Effects of spin-orbit interaction on superconductor-ferromagnet heterostructures: spontaneous electric and spin surface currents

TL;DR

This paper demonstrates that spin-orbit interaction in superconductor-ferromagnet heterostructures induces spontaneous surface electric and spin currents below the superconducting transition temperature, driven by Andreev surface states.

Contribution

It reveals the joint effect of spin-orbit interaction and exchange field in generating spontaneous surface currents in superconductor-ferromagnet heterostructures.

Findings

Spontaneous spin and electric surface currents occur below T_c.

Currents are carried by Andreev surface states.

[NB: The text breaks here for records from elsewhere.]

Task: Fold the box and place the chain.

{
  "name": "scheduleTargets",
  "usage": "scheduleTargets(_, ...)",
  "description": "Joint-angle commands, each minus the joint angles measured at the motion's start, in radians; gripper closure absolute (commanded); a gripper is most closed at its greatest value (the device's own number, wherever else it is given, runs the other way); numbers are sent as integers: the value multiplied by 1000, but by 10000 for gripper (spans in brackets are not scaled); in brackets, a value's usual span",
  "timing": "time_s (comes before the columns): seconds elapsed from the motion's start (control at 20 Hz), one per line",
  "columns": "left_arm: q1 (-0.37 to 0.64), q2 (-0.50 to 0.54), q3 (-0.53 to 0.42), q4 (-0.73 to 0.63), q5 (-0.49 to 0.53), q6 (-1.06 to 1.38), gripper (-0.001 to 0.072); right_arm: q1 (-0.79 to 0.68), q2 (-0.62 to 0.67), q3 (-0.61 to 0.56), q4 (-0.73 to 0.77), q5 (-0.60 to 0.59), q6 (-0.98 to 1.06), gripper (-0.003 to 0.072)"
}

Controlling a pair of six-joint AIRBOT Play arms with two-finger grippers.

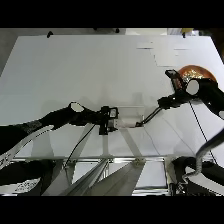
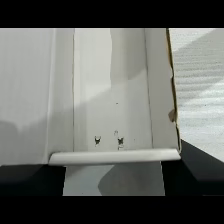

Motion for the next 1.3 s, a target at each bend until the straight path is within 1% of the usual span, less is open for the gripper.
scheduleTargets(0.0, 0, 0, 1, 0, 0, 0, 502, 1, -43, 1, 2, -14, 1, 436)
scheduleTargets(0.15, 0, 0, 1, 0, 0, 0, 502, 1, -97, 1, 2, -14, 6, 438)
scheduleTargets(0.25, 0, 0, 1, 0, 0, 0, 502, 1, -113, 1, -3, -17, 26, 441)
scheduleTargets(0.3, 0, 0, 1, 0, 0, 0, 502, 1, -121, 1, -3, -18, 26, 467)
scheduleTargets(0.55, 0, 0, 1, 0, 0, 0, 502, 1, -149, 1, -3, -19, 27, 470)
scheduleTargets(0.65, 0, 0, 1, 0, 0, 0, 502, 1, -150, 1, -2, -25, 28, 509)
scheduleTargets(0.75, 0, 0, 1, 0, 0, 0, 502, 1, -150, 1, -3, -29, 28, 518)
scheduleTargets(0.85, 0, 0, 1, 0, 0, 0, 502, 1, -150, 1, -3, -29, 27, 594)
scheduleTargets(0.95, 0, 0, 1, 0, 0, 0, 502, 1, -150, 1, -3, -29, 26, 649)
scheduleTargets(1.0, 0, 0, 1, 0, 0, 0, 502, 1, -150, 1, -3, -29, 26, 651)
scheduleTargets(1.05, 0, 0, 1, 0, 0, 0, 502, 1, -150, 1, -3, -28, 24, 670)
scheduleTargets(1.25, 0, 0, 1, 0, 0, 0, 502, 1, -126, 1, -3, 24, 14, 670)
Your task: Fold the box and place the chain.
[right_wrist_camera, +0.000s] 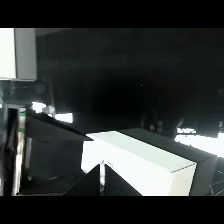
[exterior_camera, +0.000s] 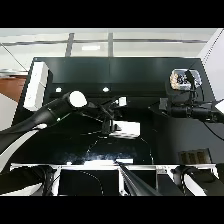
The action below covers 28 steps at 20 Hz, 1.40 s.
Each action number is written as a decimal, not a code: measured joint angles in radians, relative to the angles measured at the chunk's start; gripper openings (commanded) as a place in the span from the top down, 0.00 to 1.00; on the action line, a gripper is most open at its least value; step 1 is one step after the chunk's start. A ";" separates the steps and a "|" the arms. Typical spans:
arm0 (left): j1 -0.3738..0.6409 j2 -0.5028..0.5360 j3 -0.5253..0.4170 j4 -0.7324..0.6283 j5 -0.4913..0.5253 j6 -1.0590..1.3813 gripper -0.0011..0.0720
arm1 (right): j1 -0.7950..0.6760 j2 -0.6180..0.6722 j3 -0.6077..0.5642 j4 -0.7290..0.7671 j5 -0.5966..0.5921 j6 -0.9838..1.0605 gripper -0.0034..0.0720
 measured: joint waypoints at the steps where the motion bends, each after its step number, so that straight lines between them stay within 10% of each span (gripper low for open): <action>1: -0.012 -0.012 0.010 0.009 0.011 -0.007 0.02 | 0.000 0.000 0.000 -0.005 0.000 0.000 0.90; 28: -0.068 -0.070 0.037 0.150 0.019 -0.140 0.02 | -0.001 0.000 0.000 -0.034 -0.039 -0.023 0.90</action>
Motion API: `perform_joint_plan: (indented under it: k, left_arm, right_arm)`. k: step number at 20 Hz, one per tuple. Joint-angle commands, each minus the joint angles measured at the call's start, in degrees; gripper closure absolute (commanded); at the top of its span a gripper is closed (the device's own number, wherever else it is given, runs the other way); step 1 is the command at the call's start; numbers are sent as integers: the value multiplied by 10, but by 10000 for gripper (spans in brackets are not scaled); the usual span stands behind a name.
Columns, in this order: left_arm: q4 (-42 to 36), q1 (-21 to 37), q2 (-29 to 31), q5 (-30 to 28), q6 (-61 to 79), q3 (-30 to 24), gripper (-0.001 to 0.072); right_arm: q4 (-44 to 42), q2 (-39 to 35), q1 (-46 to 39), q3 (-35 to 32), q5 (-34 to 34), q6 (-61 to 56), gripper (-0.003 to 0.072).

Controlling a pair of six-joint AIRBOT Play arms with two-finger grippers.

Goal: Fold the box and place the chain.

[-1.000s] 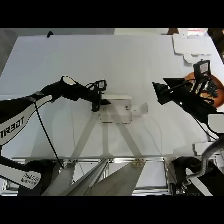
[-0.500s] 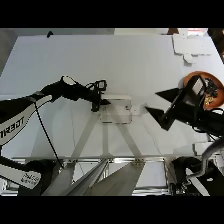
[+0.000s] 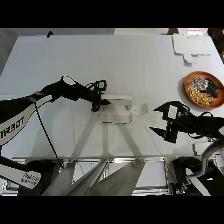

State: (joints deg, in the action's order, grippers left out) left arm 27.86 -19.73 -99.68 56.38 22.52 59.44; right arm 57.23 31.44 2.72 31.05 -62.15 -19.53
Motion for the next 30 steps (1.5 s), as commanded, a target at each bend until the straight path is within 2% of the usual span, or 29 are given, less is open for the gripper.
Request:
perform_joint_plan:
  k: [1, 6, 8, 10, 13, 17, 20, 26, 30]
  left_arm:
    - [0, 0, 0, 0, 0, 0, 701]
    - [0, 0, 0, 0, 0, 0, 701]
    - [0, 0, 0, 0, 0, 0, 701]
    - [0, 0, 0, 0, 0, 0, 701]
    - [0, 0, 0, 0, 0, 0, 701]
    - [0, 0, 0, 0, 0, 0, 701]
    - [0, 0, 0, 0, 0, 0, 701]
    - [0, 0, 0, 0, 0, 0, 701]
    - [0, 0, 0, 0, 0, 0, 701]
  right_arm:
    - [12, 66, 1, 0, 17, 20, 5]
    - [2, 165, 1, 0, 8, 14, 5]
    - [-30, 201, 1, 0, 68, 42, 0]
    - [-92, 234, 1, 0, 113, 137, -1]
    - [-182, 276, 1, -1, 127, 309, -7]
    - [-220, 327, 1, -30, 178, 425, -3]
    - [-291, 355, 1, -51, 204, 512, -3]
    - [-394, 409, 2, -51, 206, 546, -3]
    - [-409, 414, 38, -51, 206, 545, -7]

Conditions for electric and spin currents differ significantly.

Abstract

We find proximity-induced spontaneous spin and electric surface currents, at all temperatures below the superconducting T_c, in an isotropic s-wave superconductor deposited with a thin ferromagnetic metal layer with spin-orbit interaction. The currents are carried by Andreev surface states and generated as a joint effect of the spin-orbit interaction and the exchange field. The background spin current arises in the thin layer due to different local spin polarizations of electrons and holes, which have almost opposite velocities in each of the surface states. The spontaneous surface electric current in the superconductor originates in asymmetry of Andreev states with respect to sign reversal of the momentum component parallel to the surface. Conditions for electric and spin currents to show up in the system, significantly differ from each other.